→ Work required:
Only lines that contain the word "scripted" belong in the answer; copy them from the records below.

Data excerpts
########
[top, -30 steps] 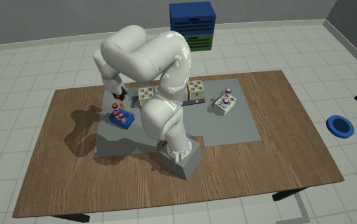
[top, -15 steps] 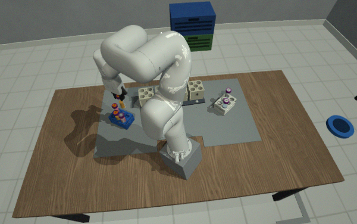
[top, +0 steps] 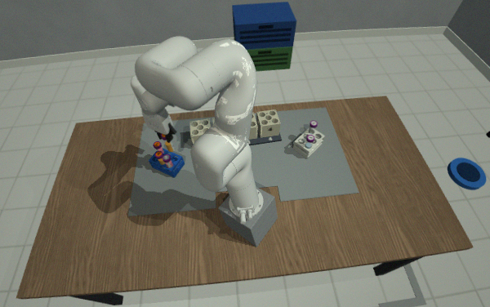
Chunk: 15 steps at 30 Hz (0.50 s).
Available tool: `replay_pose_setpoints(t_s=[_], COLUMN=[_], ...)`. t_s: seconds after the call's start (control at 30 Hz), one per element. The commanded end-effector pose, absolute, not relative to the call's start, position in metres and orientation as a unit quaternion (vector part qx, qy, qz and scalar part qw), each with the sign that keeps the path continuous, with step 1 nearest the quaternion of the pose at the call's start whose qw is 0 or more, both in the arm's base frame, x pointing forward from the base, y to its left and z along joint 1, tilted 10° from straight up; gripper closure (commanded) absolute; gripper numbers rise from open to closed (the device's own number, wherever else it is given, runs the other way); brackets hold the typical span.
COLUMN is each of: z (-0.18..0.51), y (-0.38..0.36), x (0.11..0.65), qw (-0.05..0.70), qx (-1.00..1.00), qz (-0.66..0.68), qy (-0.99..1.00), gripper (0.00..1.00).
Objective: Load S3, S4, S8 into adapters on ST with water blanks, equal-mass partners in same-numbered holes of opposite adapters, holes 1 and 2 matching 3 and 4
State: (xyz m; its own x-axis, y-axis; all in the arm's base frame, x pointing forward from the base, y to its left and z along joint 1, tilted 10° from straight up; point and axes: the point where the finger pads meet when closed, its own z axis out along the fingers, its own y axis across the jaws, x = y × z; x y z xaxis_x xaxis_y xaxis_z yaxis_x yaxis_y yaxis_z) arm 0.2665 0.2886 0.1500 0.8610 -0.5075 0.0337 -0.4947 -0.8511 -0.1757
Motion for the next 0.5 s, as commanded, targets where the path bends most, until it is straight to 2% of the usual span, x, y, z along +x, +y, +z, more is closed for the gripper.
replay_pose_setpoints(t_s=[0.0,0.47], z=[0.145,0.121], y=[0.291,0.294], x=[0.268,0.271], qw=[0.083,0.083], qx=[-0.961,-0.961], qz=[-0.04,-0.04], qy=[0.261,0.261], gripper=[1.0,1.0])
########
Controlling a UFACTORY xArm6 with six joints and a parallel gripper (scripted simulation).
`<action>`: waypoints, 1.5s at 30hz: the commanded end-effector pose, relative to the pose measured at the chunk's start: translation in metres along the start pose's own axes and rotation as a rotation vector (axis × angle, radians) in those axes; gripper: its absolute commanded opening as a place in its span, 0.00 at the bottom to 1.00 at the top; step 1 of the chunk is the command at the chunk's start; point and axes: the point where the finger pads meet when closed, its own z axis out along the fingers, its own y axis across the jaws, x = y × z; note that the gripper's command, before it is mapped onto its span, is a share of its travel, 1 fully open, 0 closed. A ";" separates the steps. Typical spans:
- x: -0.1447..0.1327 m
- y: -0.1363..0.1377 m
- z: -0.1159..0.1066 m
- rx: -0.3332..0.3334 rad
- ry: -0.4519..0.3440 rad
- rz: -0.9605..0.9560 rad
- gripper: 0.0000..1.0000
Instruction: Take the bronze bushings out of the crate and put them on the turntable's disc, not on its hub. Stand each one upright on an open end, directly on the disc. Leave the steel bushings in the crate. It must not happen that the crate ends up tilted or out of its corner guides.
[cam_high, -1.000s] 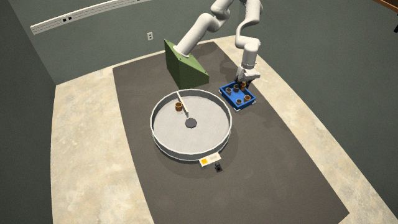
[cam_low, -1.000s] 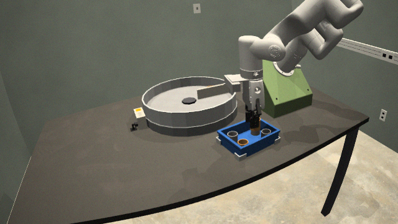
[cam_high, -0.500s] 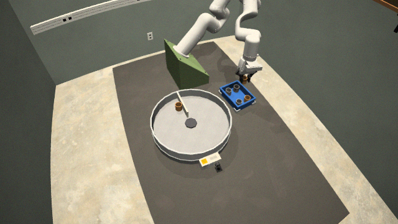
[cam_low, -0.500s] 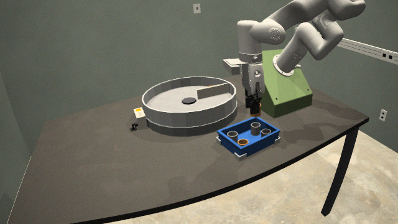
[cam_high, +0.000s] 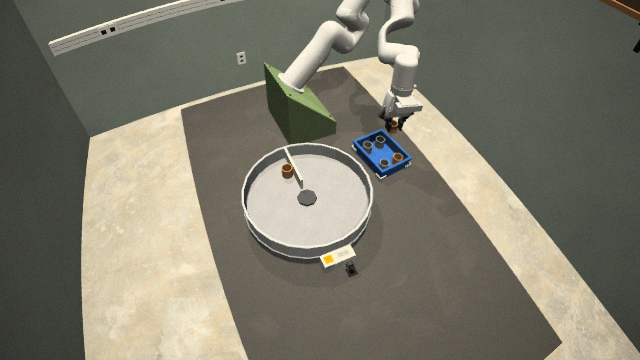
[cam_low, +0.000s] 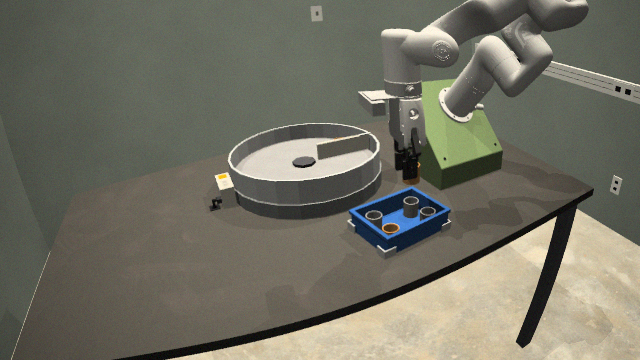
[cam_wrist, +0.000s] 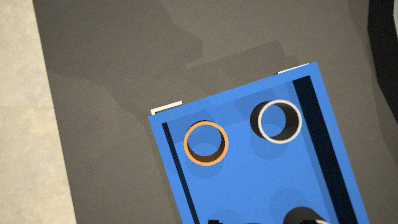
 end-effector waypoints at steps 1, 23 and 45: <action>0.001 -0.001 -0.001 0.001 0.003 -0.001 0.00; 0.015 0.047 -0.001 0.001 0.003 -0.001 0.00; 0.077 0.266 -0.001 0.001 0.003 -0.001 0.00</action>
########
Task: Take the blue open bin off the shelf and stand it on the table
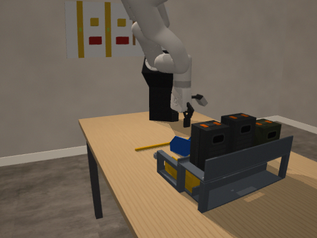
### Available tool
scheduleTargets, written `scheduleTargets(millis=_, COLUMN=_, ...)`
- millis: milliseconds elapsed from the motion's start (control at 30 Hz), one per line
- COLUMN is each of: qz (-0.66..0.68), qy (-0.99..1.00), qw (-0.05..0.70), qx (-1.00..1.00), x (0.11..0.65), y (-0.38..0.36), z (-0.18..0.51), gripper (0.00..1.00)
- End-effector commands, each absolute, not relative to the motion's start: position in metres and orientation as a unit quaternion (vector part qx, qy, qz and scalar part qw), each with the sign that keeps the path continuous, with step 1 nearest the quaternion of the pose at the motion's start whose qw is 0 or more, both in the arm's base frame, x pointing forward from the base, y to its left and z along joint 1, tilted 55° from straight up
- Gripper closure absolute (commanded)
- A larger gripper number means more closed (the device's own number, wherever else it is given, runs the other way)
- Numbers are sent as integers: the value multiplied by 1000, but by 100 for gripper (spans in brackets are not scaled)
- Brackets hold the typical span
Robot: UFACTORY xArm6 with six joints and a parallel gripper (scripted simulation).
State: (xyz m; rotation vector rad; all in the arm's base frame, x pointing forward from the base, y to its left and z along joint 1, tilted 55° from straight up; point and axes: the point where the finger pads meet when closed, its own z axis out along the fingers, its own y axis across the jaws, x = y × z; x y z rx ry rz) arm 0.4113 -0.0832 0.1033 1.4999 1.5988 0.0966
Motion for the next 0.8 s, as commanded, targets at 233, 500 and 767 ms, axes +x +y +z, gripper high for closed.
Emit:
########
→ Response:
Controlling a UFACTORY xArm6 with six joints and a parallel gripper (scripted simulation).
Robot: UFACTORY xArm6 with six joints and a parallel gripper (scripted simulation).

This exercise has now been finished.